Ya en su estreno en 1791 en el Theater auf der Wieden de Viena, un teatro de los suburbios de la capital austriaca cuyo dueño, Emanuel Schikaneder, era el autor del libreto (y el primer barítono que encarnó a Papageno), La flauta mágica fue un éxito. Su formato de Singspiel (ópera musicalmente más sencilla y con recitativos hablados), cantado en alemán, permitió en aquel entonces un acercamiento más natural al público sin perder un ápice de calidad. «Una opereta light elevada a su máxima expresión», apunta Ivor Bolton.

De partituras más sencillas, La flauta mágica exige de sus intérpretes más como actores que como cantantes, hecho que queda especialmente patente en este montaje en el que la compañía escénica 1927 ha participado activamente, que requiere de ellos una expresividad y conocimiento de su entorno elevados debido a que la única escenografía visible es una pantalla en la que se proyectan animaciones con las que interactúan los actores.

La ambientación de este montaje que estará entre los días 16 y 30 de enero en el Real huele a años 20. En ella se homenajea al cine mudo, el expresionismo cinematográfico y la animación de aquella época. Así, no es difícil encontrar similitudes entre Papageno y Pamina con Buster Keaton y Louise Brooks.
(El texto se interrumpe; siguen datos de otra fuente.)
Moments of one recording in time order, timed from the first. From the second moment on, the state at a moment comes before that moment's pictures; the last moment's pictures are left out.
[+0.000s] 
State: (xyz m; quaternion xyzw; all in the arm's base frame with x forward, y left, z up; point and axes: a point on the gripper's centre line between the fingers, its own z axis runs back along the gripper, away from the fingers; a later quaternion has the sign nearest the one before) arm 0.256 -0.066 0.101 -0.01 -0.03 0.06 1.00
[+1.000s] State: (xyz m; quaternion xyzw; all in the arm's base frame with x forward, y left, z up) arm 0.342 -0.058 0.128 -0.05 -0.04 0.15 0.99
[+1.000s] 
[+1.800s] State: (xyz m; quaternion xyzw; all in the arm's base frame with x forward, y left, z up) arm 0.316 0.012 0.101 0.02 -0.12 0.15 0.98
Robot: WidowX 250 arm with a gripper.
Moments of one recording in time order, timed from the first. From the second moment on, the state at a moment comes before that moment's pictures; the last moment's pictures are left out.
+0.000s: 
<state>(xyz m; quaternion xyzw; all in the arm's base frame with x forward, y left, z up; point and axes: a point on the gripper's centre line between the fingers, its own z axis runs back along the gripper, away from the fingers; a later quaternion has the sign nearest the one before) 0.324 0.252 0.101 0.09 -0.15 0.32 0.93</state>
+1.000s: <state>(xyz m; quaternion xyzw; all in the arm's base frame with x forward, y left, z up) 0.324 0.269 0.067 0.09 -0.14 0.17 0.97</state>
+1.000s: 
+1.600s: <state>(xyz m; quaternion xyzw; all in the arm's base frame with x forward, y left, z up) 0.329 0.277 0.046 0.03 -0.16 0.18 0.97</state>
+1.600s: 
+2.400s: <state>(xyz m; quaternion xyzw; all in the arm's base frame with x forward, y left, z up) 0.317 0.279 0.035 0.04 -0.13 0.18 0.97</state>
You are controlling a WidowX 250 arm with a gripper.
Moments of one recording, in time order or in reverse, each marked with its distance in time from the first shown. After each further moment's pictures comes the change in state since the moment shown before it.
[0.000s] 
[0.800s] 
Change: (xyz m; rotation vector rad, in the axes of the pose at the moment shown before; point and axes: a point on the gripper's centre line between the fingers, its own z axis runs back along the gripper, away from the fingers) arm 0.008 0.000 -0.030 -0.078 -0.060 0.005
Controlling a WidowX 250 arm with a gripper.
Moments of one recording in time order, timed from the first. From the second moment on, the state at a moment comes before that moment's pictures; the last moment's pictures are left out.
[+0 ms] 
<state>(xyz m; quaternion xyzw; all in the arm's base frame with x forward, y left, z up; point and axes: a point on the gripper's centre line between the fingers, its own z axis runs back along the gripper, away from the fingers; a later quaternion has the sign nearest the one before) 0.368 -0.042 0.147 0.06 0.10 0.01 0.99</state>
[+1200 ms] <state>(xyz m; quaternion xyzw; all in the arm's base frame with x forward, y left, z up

La simbiosis con el cine mudo es tal que los fragmentos hablados son sustituidos por rótulos proyectados sobre la pantalla, acompañados al pianoforte por Luke Green, que interpreta fragmentos de la Fantasía en Do menor de Mozart. Esta decisión, que podría parecer un simple capricho, es para Joan Matabosch, director artístico del Real, muy pertinente, una recodificación de la idea del compositor.

Masónica

Considerada la primera ópera masónica de la historia (Mozart era un declarado masón), vemos sobre las tablas la huida del oscurantismo hacia la luz. Ese oscurantismo, encarnado por la Reina de la Noche y referido a la religión y a la reina María Teresa de Austria, es una negra sombra de la que hay que escapar para llegar a la luminosidad de la Ilustración.

Pero no todo es masonería, afirma Tobias Ribitzki, realizador de la dirección de escena, que habla de cómo Mozart introdujo elementos divertidos y extraños (con toques Disney en este montaje, que llega a presentar elefantes rosas voladores) y símbolos del progreso, como maquinaria y poleas. Además, Ribitzki destaca la ambigüedad que planea sobre toda obra de Mozart, que nunca señalaba con seguridad quién era el bueno y quién el malo.

Un doble reparto coral, que incluye a 16 intérpretes españoles («que están ahí no por ser españoles, sino por ser excepcionales», recuerda Matabosch), combinará la frescura del gag con una precisión de relojería en este montaje que estará a disposición del público durante 12 únicas funciones en el Real antes de marchar a Barcelona y París.